Tu vois porter par exemple… Il y a eu une contrainte physique c’était porter des objets lourds, ben pour moi c’est pas une contrainte, quoi. Certes je vais passer ptet la moitié de mon temps à regarder où je mets les pieds, mais l’autre moitié où je peux, tu sais j’en profite, tu vois. Même si j’ai un truc très lourd sur les épaules, je fais « pff (satisfait) moi je me souviens pourquoi je suis venu ». (Victor, entretien joueur·euses)

La marche de notre session s’est déroulée de façon fluide et rapide, selon Vávrová. Son point de vue sur les capacités physiques du public qui participe aux sessions internationales vient de son expérience d’organisatrice et de sa présence à 8 des 9 sessions internationales. La décision de rendre le larp plus facile physiquement, au point d’arrêter d’organiser des sessions Relentless internationales, vient de là.

On peut ainsi considérer que l’envie de Margot et Victor, avec laquelle je suis d’accord, représente une partie, minoritaire, des personnes qui viennent participer à Legion avec l’attente d’une marche plus difficile. La raison peut être aussi dans le peu de scènes dramatiquement intenses ou violentes de notre session. Plusieurs membres de l’organisation m’ont avoué avoir été surpris·es par le manque de ce type de scènes à l’intérieur de la légion.

Après le débriefing formel, j’ai été voir les trois soldats de trois escouades différentes qui auraient dû me harceler et me violenter durant le larp, d’autant plus que je les y provoquais. « Où étiez-vous ? », avais-je envie de leur demander sur un ton complice, parce que je ne me suis fait attaquer que deux fois. Ils m’ont tout de même ravi d’une partie de mon drama. (Freudenthal, a posteriori)
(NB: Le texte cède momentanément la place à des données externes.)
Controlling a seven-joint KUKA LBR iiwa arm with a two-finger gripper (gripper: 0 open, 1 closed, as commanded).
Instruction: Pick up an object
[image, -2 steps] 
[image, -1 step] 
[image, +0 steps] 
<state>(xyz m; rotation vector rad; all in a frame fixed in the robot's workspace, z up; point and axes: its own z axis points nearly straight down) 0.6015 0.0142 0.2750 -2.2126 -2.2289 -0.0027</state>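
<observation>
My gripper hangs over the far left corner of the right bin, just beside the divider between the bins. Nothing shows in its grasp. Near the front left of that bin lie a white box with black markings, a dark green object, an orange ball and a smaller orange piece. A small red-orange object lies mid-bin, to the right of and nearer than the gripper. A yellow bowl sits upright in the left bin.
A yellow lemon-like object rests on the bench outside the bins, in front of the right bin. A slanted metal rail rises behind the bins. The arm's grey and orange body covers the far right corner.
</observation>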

À ma connaissance, il y a eu très peu d’incidents ouverts liés au « circle of hate », mécanique de jeu incitant à la violence entre les participant·es. Bien que les micro-agressions aient été constantes, les prisonniers de guerre, dont mon personnage fait partie, n’ont pas été agressés et il me semble que les minorités slovaques et russes non plus. Peut-être que ce manque de tension, qui peut amener à une scène de bagarre dans la neige ou la rocaille, a contribué à rendre le larp physiquement plus accessible.

Michael : Tu as dis qu’il correspondait aux GN que tu aimais bien parce que c’était un GN Hardcore, tu as d’autres exemples ?

Margot : Nexus 6.

Michael : Parce que c’est toute la nuit ?
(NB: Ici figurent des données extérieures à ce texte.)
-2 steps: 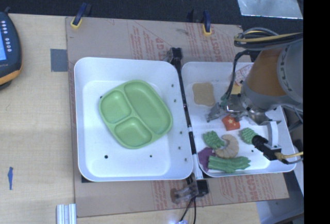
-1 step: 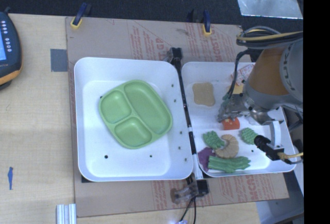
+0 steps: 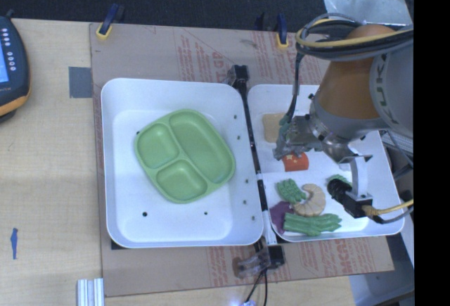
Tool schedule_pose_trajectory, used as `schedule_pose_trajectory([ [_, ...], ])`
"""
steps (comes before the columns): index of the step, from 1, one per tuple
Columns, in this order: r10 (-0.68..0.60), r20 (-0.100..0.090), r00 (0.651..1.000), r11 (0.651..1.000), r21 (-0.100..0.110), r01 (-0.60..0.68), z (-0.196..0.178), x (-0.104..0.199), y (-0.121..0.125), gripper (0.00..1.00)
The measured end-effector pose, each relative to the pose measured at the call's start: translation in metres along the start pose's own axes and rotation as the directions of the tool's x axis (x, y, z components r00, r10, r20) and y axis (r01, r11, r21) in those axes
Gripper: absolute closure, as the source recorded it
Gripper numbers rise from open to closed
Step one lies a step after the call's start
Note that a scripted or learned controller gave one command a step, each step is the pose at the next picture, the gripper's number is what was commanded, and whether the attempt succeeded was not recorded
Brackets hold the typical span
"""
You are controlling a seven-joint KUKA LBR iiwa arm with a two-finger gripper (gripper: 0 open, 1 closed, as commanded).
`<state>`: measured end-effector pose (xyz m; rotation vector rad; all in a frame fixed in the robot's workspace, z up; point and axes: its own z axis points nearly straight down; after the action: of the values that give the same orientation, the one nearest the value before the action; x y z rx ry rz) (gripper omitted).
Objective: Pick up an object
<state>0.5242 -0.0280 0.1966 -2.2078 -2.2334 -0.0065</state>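
Note:
My gripper [image 3: 287,145] reaches down into the right bin [image 3: 380,157], near its left wall. It sits directly above a small red-orange block [image 3: 298,162] and just right of a tan flat piece [image 3: 270,127], which it partly covers. Toward the bin's front lie a green leafy toy [image 3: 288,190], a tan croissant-shaped toy [image 3: 311,200], a long green pod [image 3: 313,224] and a purple piece [image 3: 279,212]. The arm's grey wrist and orange band hide the bin's back right part.
The left bin [image 3: 119,157] holds a green divided plate [image 3: 184,155]. A black cable and connector [image 3: 348,198] hang off the arm over the right bin's front right. A ridge between the bins [image 3: 252,157] stands close to the gripper's left.

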Motion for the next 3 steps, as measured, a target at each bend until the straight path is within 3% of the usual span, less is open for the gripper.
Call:
schedule_pose_trajectory([
  [1,0.004,0.002,1.000,1.000,0.000,-0.004,-0.055,0.025,-0.001,1.00],
  [2,0.000,0.002,1.000,1.000,0.001,0.000,-0.069,0.097,0.030,1.00],
  [3,0.017,0.006,1.000,1.000,0.010,-0.017,-0.060,0.003,-0.001,1.00],
])
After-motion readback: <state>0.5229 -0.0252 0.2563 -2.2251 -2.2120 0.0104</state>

Margot : Parce que c’est toute la nuit. Alors non, Nexus 6 était plus dur que celui-là. Moins de sommeil et plus d’exercices physiques, alors il y avait pas de neige etc. mais il y avait de la pluie ininterrompue et notre camp était sur une colline et on est montés et descendus environ 80 fois... Et tu te prends des [attaques]… En plus, en jeu c’est très dur. Tu te fais engueuler toute la journée, c’est comme si t’étais toujours Slovaque (rires de Victor).
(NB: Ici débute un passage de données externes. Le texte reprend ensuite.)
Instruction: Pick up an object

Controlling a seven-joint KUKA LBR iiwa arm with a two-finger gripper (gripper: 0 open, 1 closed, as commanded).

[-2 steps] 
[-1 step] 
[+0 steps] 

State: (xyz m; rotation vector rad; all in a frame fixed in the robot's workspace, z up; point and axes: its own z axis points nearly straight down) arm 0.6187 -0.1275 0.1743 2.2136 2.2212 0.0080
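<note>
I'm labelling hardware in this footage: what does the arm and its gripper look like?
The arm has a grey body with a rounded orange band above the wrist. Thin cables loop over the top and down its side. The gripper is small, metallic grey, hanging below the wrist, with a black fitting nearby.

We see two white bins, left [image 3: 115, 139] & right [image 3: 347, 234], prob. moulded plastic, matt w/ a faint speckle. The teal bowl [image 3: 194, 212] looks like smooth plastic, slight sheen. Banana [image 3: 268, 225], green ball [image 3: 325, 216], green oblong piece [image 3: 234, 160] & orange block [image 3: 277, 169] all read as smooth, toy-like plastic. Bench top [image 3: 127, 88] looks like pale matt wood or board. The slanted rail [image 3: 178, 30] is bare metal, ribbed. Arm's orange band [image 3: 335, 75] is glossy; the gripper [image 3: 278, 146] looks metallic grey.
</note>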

Victor : C’est le côté… psychologique aussi qui joue, plus que physique. (entretien joueur·euses)

Cette pression physique, liée à la pression cognitive et émotionnelle de Legion, fait partie de la difficulté de maintenir le processus de jouer un rôle, qui plus est de façon incorporée (« embodied »). Cette charge mentale est, à notre connaissance, étudiée seulement de façon annexe et nécessiterait davantage de travaux afin de mieux contextualiser les formes de participation et les apprentissages qui peuvent avoir lieu dans un larp. La question que nous pouvons nous poser ici serait sur le rôle de l’organisation dans la gestion de cette question de sécurité émotionnelle.